Cash and bank balances rose sharply to INR 245.95 crore in FY26, with the company noting that cash and cash equivalents include current investments. FY26 operating cash flow was INR 192.02 crore, while investing cash flow was negative INR 169.39 crore, consistent with ongoing capex.
This balance sheet profile matters in the context of the April 2027 capacity addition. Management reiterated that the capex is being funded through internal accruals.
What to watch in FY27
Management provided explicit top-line guidance for FY27. It stated a target of INR 800 crore for the year and said it is confident of achieving it. In a later exchange, management described an INR 800 crore to INR 850 crore range and said revenue could also reach INR 900 crore, while communicating INR 800 crore conservatively.

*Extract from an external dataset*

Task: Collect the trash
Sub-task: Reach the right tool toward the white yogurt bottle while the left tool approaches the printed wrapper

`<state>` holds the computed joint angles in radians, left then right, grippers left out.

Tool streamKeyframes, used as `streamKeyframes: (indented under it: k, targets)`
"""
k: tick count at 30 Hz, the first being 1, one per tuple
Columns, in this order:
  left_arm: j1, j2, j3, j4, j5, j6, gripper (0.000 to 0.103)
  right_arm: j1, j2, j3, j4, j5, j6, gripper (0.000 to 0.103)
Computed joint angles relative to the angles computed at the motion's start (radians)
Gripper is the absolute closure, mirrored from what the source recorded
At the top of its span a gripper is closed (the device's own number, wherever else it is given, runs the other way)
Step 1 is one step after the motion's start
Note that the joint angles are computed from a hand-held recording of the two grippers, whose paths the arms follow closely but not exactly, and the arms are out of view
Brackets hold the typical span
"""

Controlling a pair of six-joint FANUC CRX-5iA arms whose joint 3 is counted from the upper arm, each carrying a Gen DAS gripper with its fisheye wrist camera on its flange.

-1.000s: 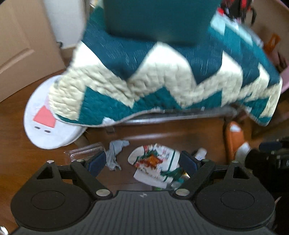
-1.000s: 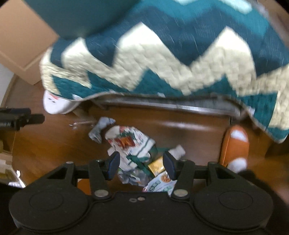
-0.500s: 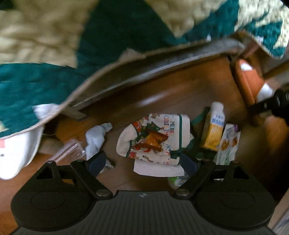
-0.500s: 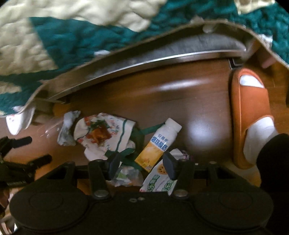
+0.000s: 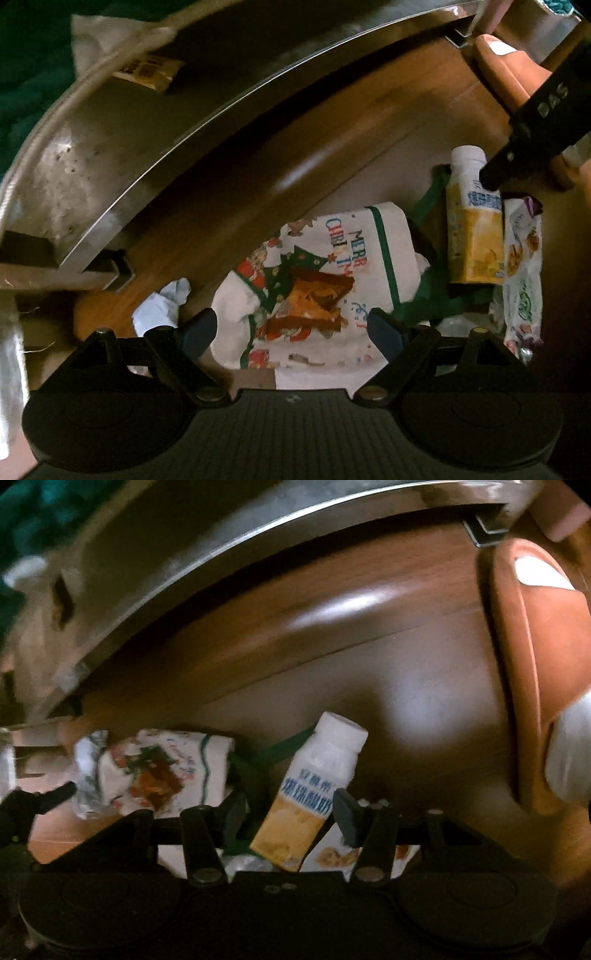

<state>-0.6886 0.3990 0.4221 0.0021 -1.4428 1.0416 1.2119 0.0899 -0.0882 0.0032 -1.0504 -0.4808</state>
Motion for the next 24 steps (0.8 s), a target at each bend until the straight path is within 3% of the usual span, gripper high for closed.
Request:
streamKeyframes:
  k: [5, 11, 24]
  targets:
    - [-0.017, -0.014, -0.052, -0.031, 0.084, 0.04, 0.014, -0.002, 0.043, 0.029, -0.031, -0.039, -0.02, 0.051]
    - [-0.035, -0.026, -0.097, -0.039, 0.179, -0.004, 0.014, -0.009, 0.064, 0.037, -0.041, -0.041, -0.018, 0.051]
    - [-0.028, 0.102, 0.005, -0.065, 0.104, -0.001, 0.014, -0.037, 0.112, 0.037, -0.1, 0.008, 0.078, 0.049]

The key swing factors for FY27 are execution and pricing. First, normalization of exports, especially Middle East shipments that were delayed in March, should support near-term revenue recovery. Second, successful price revisions will determine how quickly margins recover back toward the company’s recent range.
Shilchar’s FY26 story did not end with a perfect quarter. But the documents consistently point to the same operating reality: demand remains healthy, the near-term is constrained by capacity, and the next step-change depends on commissioning the 6,500 MVA expansion in April 2027 and then ramping it up with approvals for higher voltage products.